■ EXERCISE OBJECTIVE: Your copy should match the listing word for word, apart from the pictures, which are left out.

■ SUPPLIED MATERIAL:
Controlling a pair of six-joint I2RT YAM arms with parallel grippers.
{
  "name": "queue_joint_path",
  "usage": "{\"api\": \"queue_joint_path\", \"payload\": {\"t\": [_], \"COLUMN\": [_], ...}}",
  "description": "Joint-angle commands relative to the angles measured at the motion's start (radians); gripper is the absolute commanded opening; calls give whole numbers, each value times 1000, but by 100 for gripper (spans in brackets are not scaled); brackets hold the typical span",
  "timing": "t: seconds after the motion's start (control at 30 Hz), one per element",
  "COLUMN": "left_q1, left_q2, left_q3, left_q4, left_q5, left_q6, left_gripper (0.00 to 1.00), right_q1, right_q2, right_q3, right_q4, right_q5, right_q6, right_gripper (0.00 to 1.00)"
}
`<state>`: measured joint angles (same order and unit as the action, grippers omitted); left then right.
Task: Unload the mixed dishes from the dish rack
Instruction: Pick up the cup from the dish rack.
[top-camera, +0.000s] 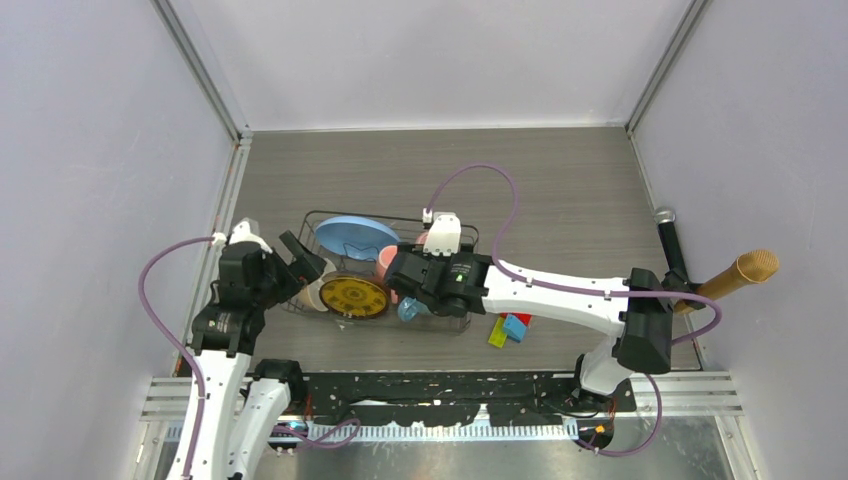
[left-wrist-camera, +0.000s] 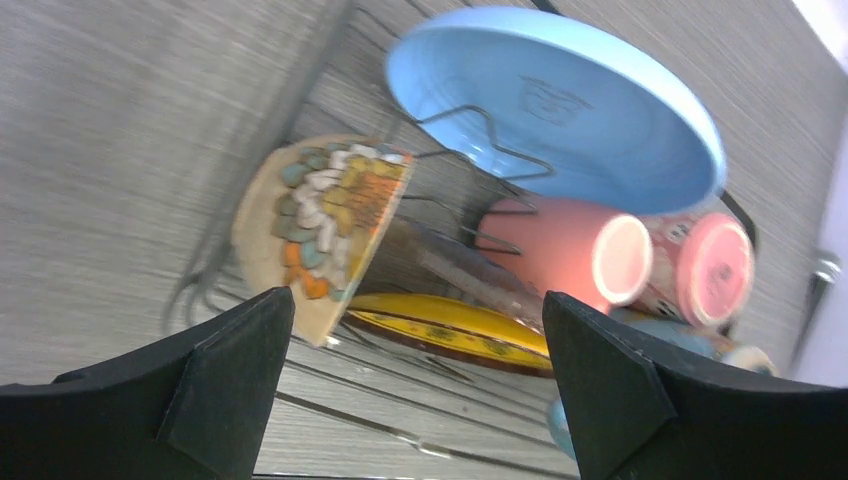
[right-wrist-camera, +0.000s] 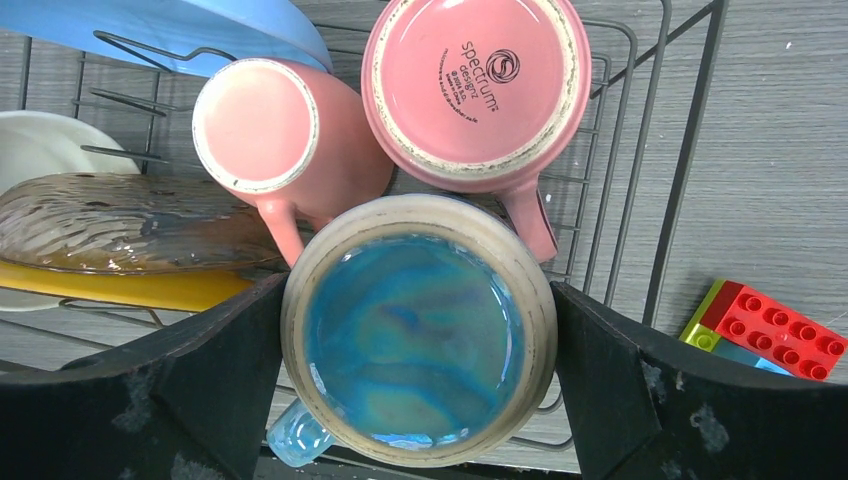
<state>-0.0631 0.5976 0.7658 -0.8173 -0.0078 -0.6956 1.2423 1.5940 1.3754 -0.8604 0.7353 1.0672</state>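
The dark wire dish rack (top-camera: 320, 218) holds a light blue plate (top-camera: 355, 236), a yellow patterned plate (top-camera: 354, 296), a cream bowl (top-camera: 315, 290), two pink mugs and a blue mug (top-camera: 410, 310). In the right wrist view the blue mug (right-wrist-camera: 415, 335) stands upside down in the rack (right-wrist-camera: 690, 150). My right gripper (right-wrist-camera: 418, 370) is open and straddles it, a finger close on each side. Behind it lie the salmon mug (right-wrist-camera: 270, 130) and the speckled pink mug (right-wrist-camera: 470, 85). My left gripper (left-wrist-camera: 415, 370) is open and empty at the rack's left end, facing the bowl (left-wrist-camera: 320, 230) and yellow plate (left-wrist-camera: 450, 325).
Red, blue and green blocks (top-camera: 512, 328) lie on the table just right of the rack. A black rod (top-camera: 668, 240) and a tan cone (top-camera: 745, 272) stand at the right edge. Grey walls close in the table on three sides.
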Motion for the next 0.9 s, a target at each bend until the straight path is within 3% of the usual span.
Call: {"api": "queue_joint_path", "payload": {"t": [0.0, 0.07, 0.13, 0.33, 0.7, 0.87], "left_q1": [5, 3, -12, -145, -548, -655], "left_q2": [-16, -32, -63, -128, 40, 89], "left_q3": [-6, -64, -114, -150, -120, -96], "left_q4": [168, 376, 530, 617, 622, 605], "left_q5": [373, 731, 837, 812, 523, 423], "left_q6": [78, 42, -15, -21, 194, 292], "left_gripper": [99, 97, 98, 98, 96, 93], "right_q1": [3, 1, -1, -21, -133, -154], "right_q2": [-65, -75, -82, -100, -189, -210], "right_q3": [12, 6, 5, 1, -18, -9], "right_q4": [73, 78, 78, 75, 78, 79], "right_q5": [67, 80, 76, 48, -109, -147], "right_q6": [1, 12, 22, 57, 45, 29], "right_gripper": [0, 0, 0, 0, 0, 0]}}
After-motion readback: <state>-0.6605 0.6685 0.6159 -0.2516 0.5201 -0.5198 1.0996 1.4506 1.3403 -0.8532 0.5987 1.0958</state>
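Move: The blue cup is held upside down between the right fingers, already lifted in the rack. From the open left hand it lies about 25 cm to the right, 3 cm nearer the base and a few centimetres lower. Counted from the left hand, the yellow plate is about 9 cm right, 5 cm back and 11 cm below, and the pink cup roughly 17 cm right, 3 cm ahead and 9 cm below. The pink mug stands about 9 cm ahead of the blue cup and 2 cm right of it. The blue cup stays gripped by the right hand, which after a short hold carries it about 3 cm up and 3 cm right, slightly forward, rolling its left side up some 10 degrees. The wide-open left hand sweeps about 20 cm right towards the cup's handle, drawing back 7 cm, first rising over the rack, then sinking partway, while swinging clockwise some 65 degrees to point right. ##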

■ WRITTEN ANSWER:
Controlling a pair of six-joint I2RT YAM arms with parallel grippers.
{
  "name": "queue_joint_path",
  "usage": "{\"api\": \"queue_joint_path\", \"payload\": {\"t\": [_], \"COLUMN\": [_], ...}}",
  "description": "Joint-angle commands relative to the angles measured at the motion's start (radians); gripper is the absolute commanded opening; calls give whole numbers, each value times 1000, but by 100 for gripper (spans in brackets are not scaled); brackets hold the typical span",
  "timing": "t: seconds after the motion's start (control at 30 Hz), one per element",
  "COLUMN": "left_q1, left_q2, left_q3, left_q4, left_q5, left_q6, left_gripper (0.00 to 1.00), right_q1, right_q2, right_q3, right_q4, right_q5, right_q6, right_gripper (0.00 to 1.00)"
}
`<state>`: measured joint angles (same order and unit as the action, grippers omitted); left then right.
Task: Unload the mixed dishes from the dish rack
Instruction: Pick up the cup from the dish rack.
[top-camera, +0.000s] 
[left-wrist-camera, +0.000s] 
[right-wrist-camera, +0.000s] 
<state>-0.0631 0.5976 0.7658 -0.8173 -0.0078 -0.6956 1.2423 1.5940 1.3754 -0.8604 0.7353 1.0672</state>
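The dark wire dish rack (top-camera: 320, 218) holds a light blue plate (top-camera: 355, 236), a yellow patterned plate (top-camera: 354, 296), a cream bowl (top-camera: 315, 290), two pink mugs and a blue mug (top-camera: 410, 310). In the right wrist view the blue mug (right-wrist-camera: 415, 335) stands upside down in the rack (right-wrist-camera: 690, 150). My right gripper (right-wrist-camera: 418, 370) is open and straddles it, a finger close on each side. Behind it lie the salmon mug (right-wrist-camera: 270, 130) and the speckled pink mug (right-wrist-camera: 470, 85). My left gripper (left-wrist-camera: 415, 370) is open and empty at the rack's left end, facing the bowl (left-wrist-camera: 320, 230) and yellow plate (left-wrist-camera: 450, 325).
Red, blue and green blocks (top-camera: 512, 328) lie on the table just right of the rack. A black rod (top-camera: 668, 240) and a tan cone (top-camera: 745, 272) stand at the right edge. Grey walls close in the table on three sides.
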Motion for the next 0.9 s, a target at each bend until the straight path is within 3% of the usual span.
Call: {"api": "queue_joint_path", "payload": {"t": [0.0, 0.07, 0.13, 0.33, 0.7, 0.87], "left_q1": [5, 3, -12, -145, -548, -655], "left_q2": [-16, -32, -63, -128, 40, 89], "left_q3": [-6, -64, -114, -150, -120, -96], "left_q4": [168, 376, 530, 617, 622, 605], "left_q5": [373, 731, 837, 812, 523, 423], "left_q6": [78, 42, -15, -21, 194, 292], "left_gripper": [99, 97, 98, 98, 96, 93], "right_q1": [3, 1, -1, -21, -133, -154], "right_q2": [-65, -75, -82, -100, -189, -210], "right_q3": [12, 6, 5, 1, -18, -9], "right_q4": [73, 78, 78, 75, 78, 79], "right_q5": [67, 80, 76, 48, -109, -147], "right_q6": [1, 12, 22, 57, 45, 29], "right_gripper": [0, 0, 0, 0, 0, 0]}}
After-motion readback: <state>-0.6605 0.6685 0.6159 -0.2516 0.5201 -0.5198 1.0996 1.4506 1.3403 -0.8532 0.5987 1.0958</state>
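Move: The blue cup is held upside down between the right fingers, already lifted in the rack. From the open left hand it lies about 25 cm to the right, 3 cm nearer the base and a few centimetres lower. Counted from the left hand, the yellow plate is about 9 cm right, 5 cm back and 11 cm below, and the pink cup roughly 17 cm right, 3 cm ahead and 9 cm below. The pink mug stands about 9 cm ahead of the blue cup and 2 cm right of it. The blue cup stays gripped by the right hand, which after a short hold carries it about 3 cm up and 3 cm right, slightly forward, rolling its left side up some 10 degrees. The wide-open left hand sweeps about 20 cm right towards the cup's handle, drawing back 7 cm, first rising over the rack, then sinking partway, while swinging clockwise some 65 degrees to point right. ##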

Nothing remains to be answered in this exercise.